§ **EXERCISE BRIEF**
Repeat each record word for word. Leave nothing out.
DATA PROVIDED START
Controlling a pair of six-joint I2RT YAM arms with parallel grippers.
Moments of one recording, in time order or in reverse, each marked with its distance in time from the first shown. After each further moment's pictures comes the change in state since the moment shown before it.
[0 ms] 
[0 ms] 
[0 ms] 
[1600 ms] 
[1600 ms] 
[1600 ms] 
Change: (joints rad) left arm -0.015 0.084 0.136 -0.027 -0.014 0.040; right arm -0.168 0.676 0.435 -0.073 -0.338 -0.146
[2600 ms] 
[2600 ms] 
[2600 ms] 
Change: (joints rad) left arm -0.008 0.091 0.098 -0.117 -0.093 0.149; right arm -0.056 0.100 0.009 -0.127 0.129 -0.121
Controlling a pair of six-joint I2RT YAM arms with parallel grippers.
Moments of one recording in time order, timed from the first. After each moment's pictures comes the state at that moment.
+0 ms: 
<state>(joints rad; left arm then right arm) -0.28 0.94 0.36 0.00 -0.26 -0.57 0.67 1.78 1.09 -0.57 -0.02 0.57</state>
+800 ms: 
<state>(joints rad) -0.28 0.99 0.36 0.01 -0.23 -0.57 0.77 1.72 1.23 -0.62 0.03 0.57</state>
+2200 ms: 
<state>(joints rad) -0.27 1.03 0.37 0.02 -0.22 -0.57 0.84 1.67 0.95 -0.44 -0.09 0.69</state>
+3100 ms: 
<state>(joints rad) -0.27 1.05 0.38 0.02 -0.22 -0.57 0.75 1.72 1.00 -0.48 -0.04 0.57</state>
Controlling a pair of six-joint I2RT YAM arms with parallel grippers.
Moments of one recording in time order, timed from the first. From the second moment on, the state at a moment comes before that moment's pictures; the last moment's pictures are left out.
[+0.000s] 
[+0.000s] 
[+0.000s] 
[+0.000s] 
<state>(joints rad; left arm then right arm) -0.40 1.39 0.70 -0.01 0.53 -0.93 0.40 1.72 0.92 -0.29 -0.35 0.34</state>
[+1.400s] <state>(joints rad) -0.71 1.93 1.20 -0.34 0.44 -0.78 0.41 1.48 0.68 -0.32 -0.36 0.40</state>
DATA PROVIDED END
§ **TASK OUTPUT**
Controlling a pair of six-joint I2RT YAM arms with parallel grippers.
Moments of one recording, in time order or in reverse, each marked with its distance in time from the first shown. After each further moment's pictures comes the change in state since the moment shown before it.
[0 ms] 
[0 ms] 
[0 ms] 
[1600 ms] 
[1600 ms] 
[1600 ms] 
Change: (joints rad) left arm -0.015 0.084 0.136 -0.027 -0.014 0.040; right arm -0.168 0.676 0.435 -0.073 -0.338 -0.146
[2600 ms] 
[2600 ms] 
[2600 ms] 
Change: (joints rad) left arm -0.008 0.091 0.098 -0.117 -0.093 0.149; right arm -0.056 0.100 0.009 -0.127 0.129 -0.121
Controlling a pair of six-joint I2RT YAM arms with parallel grippers.
Moments of one recording in time order, timed from the first. After each moment's pictures comes the state at that moment.
+0 ms: 
<state>(joints rad; left arm then right arm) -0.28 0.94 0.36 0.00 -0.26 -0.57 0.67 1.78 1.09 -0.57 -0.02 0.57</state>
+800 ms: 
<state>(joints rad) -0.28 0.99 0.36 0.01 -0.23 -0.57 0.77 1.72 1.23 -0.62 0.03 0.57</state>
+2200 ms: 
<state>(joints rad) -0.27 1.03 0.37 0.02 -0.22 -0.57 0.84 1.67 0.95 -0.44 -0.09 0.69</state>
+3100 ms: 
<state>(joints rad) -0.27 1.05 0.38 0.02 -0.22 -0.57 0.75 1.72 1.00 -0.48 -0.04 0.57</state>
Controlling a pair of six-joint I2RT YAM arms with parallel grippers.
Moments of one recording in time order, timed from the first. From the second moment on, the state at a moment comes before that moment's pictures; the last moment's pictures are left out.
[+0.000s] 
[+0.000s] 
[+0.000s] 
[+0.000s] 
<state>(joints rad; left arm then right arm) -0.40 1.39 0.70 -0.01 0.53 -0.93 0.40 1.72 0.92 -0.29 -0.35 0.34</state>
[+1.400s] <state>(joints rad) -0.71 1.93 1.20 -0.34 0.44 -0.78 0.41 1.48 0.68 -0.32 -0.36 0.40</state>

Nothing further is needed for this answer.